Tuesday, February 12, 2013

The Lifeboat

by Charlotte Rogan

I thoroughly enjoyed The Lifeboat, a first novel by Charlotte Rogan. Astute and “self-loyal” Grace Winter, age 22, a newlywed in the summer of 1914, narrates this novel.
 
Following an explosion on a luxury Atlantic Ocean liner, Grace survives three weeks on an overcrowded lifeboat without her husband Henry. Grace subsequently finds herself on trial for murder. Shipwreck, survival, power struggles and moral dilemmas provide dramatic metaphors for many problems faced by ordinary people.

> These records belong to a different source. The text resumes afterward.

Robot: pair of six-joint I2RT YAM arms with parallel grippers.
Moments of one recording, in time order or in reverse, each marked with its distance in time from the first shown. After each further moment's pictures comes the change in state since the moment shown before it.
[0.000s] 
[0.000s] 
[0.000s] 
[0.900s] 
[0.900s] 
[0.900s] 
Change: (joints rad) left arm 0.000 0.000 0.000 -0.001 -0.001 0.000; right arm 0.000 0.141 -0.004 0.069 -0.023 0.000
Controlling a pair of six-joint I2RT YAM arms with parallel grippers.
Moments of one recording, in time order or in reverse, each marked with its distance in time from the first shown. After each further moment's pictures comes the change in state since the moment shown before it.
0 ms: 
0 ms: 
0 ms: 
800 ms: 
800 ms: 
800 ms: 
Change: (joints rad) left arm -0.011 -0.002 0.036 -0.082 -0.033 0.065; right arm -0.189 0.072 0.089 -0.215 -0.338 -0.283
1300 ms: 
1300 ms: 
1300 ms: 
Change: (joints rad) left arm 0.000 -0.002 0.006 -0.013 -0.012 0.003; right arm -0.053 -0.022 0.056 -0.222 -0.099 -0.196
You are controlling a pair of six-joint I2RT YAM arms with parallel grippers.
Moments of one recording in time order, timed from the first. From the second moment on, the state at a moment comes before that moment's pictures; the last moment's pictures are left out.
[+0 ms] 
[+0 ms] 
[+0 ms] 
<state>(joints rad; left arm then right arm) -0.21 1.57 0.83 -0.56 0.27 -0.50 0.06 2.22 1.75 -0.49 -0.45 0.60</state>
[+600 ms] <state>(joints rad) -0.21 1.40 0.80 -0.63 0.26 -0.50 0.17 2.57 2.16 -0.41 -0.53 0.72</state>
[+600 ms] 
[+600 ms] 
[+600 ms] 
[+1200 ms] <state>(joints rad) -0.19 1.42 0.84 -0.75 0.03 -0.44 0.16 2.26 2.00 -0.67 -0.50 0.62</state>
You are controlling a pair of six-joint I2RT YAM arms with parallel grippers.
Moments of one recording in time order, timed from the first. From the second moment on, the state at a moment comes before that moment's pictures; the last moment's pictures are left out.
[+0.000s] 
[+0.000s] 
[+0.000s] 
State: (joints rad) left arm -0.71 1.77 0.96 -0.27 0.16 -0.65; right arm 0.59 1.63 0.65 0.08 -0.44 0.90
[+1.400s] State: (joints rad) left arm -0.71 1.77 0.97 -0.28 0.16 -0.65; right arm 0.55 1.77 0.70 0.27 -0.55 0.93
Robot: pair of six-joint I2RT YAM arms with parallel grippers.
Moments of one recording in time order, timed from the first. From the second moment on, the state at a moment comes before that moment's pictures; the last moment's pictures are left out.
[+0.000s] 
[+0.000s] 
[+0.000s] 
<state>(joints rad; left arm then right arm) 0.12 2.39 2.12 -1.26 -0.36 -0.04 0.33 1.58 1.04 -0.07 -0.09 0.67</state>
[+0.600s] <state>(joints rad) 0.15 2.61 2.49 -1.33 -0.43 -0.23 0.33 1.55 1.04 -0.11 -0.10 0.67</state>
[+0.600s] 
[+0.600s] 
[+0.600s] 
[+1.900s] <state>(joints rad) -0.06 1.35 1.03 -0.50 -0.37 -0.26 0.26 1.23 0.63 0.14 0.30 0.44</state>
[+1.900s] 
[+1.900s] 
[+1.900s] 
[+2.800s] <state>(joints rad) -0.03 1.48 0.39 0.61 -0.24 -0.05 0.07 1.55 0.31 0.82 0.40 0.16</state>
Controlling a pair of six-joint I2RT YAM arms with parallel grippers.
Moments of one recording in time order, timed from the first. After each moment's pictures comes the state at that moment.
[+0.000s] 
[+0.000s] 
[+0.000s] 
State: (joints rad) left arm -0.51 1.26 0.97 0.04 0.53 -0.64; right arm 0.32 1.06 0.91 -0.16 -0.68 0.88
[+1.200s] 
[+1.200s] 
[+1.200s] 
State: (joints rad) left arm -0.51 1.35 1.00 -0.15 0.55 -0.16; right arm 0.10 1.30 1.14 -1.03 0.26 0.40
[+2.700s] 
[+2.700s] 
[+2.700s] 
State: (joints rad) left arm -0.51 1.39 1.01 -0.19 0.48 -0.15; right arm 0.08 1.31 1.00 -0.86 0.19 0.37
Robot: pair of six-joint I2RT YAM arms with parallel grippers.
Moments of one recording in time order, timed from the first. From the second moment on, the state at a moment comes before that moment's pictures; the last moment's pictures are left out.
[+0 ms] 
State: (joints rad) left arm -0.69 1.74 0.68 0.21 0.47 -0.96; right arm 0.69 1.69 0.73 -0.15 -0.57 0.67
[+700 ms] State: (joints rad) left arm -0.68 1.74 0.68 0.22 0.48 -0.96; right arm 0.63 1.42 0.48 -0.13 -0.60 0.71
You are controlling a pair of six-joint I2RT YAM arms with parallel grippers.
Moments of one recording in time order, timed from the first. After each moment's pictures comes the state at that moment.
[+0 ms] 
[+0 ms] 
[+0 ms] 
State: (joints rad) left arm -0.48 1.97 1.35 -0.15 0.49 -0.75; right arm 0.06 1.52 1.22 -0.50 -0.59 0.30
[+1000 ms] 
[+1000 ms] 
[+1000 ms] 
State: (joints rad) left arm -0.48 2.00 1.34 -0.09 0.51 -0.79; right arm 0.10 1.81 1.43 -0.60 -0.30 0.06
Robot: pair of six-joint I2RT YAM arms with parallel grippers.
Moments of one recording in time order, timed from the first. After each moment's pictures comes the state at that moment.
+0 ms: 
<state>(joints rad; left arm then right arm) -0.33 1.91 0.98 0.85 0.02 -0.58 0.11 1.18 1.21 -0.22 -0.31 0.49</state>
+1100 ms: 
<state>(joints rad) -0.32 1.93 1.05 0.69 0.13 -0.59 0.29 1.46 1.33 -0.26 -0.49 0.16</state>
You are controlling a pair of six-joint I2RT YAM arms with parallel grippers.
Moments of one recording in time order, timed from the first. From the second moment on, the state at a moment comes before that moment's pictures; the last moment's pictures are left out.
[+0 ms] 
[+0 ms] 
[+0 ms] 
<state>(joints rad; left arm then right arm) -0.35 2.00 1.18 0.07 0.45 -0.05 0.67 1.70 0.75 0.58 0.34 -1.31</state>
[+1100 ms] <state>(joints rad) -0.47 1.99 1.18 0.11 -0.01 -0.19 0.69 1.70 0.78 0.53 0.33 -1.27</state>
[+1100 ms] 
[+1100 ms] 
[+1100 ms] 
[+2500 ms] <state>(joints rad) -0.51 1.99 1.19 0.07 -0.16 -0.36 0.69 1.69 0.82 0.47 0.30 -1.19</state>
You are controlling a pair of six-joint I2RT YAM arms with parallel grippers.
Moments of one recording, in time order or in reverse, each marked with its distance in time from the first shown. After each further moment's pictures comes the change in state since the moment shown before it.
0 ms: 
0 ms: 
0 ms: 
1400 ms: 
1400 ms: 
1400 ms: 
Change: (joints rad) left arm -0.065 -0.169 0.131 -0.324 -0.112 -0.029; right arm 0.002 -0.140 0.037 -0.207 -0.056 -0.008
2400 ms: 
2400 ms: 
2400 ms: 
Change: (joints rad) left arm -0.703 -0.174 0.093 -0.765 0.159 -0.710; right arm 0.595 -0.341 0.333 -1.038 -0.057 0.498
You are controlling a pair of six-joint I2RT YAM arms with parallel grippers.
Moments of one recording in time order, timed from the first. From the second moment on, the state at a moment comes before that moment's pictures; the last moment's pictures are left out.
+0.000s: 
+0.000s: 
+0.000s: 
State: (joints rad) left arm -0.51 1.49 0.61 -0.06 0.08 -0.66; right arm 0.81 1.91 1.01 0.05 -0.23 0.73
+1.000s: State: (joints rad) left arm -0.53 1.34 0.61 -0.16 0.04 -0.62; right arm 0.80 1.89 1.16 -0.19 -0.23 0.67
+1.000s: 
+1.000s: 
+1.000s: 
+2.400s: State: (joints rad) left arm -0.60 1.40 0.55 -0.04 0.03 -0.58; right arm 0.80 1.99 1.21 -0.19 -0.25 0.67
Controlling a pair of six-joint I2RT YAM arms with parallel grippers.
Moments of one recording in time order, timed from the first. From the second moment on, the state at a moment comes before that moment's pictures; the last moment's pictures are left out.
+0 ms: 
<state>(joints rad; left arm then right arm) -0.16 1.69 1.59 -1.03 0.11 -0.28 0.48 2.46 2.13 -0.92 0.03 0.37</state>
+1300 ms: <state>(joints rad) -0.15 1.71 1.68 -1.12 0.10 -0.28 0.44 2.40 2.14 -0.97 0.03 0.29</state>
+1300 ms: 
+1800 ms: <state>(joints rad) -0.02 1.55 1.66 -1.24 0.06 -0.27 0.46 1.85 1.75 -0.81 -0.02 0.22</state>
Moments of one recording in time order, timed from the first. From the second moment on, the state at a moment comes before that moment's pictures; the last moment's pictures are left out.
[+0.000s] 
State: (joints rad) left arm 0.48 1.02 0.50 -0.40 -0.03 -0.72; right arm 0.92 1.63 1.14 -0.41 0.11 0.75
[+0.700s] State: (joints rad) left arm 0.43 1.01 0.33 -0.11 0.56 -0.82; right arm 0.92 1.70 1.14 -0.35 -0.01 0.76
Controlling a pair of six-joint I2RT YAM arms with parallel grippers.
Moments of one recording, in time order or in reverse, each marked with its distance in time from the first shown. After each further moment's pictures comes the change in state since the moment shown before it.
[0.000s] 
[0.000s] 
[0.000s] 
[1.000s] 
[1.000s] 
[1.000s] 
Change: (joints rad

One reviewer dubbed this book “Lord of the Flies with Edwardian ladies”.
 
Rogan is interested in philosophy (Hobbs) and the idea that people create society out of a given state of nature, making up rules and giving up certain freedoms for security. This book is a page-turner and a fascinating psychological study of several complex characters, especially Grace Winters.
 
Submitted by HKw
 


Friday, February 8, 2013

The Godfather's Daughter

by Rita Gigante

What an intriguing title about a life as far from mine as can be imagined. And yet...the result is just okay, blandly fascinating, ranging from moving to outlandish to downright boring, the equivalent of a well-written, self-published autobiography that a friend might give to you.

Not to give it all away, but I will.  The Mafioso's girl becomes a New-Age healer who pairs with her deceased Don of a dad to deliver care. 

The Ringtone and the Drum

by Mark Watson

Traveler's advisories or not, there is no way I will ever travel through West Africa. My idea of a breathtaking adventure is to negotiate an international airport without a phone or facility with the local language. Lucky for me then that Mark Weston and his tireless wife Ebrun have undertaken the journey.

Mr. Weston's book is West Africa 101. He sheds light on that which seems dark and overwhelming in its complexity and foreignness. He's eyes on the ground in places I can't imagine much less hope to understand. With computer at hand as I read, I got visuals on the dusty villages and the people therein as the author chronicles conversations over endless coffee at yet another dusty streetstand.

Best of all, Weston segues easily from the personal to the historical and the geopolitical, a skill not necessarily demonstrated in such travelogues as his. I hope he continues his writing career--I'd go virtually anywhere with him.